We drove to Costco to get sushi. I waited in the car with the kids while my husband ran in. Within two minutes of waiting, my daughter was asleep. Everything started to make sense.

When my husband came back, he saw her sleeping and said, “That explains a lot.” But I still needed to talk to him.

“You can’t get mad at her for her feelings. She’s sensitive. Her preschool teacher told me that she believes that all of children’s feelings are valid, and it’s important to listen to them.”

He listened.

“Plus, I used to be like her. I don’t care now, but before medication, I felt for everything and everybody. It was part of being bipolar.”

“Don’t you think I worry about that?” he said. “Don’t you think I worry about her having it?”

“I worry about it too, but she is who she is and you can’t get mad at her for that.”

“I just wanted to do something for myself. I wanted to work out, and I wanted time with you.”

“I know why you’re mad, but you’re hurting her by not accepting her feelings.” We drove the rest of the way in silence.

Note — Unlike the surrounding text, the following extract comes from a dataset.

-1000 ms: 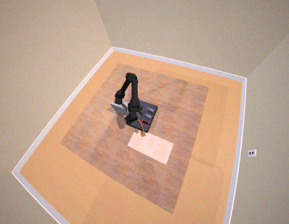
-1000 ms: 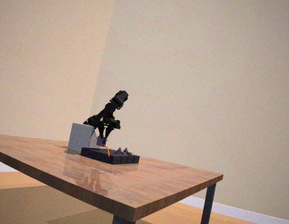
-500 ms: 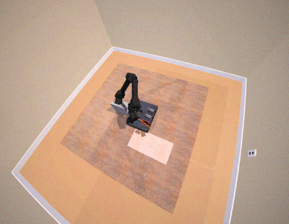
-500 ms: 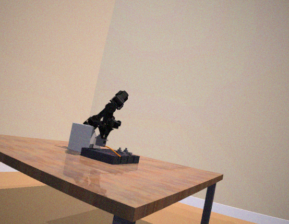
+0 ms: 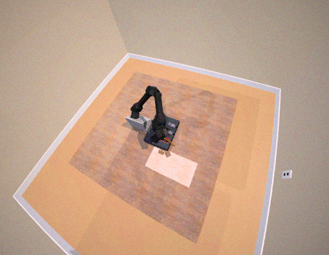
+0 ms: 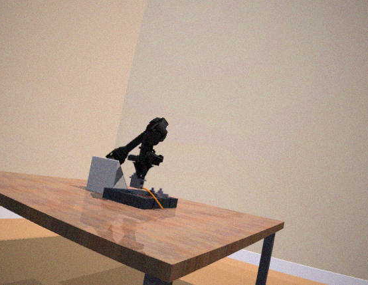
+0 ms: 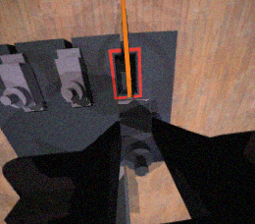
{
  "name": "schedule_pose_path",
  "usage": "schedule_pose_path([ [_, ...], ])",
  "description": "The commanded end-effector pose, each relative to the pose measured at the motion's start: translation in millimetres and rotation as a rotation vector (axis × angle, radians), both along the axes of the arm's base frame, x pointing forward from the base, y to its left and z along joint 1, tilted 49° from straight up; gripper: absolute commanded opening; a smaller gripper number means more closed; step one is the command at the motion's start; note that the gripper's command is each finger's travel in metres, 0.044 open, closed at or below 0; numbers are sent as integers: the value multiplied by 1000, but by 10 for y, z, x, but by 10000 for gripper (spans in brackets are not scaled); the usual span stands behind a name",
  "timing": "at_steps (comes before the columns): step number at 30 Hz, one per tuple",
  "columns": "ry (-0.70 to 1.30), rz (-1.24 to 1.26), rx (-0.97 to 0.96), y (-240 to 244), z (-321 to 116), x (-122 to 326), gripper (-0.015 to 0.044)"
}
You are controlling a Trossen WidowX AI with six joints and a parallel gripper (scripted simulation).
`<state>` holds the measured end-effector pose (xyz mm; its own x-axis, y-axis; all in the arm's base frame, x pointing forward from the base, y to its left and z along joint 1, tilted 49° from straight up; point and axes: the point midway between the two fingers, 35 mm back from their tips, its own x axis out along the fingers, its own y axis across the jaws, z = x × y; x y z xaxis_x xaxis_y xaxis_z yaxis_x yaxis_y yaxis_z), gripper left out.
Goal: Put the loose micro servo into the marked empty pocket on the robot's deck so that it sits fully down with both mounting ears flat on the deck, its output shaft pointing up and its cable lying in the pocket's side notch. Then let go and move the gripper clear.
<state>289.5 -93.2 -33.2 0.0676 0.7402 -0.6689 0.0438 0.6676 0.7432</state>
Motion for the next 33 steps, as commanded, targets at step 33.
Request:
schedule_pose_path([
  [33, -7, -6, 1, 95, -104, 595, 0],
])
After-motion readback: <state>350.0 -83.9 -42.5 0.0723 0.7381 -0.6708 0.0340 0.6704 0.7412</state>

I’m pretty sure I’ve said this before, but whether or not our daughter  is bipolar, whether or not she’s too sensitive, whether or not she’s too tired, we’ve got to parent her, and she’s not going to change to suit our parenting style. We have to adapt to her, and continue adapting as she goes through her phases. And sometimes she’s going to interfere with our plans. We have to be parents first, people second.

Kids are unpredictable. They can get sick the day before you go to Disney World, but you have to deal with your disappointment. Every time my daughter skipped her nap when she was younger, I lost my alone time. At first, I’d get really mad, but that didn’t help anything. Now I just get really disappointed, but I shrug my shoulders and move on. There’s nothing like having a kid to make you realize you have to grow up, right?

How has your kid forced you to grow up?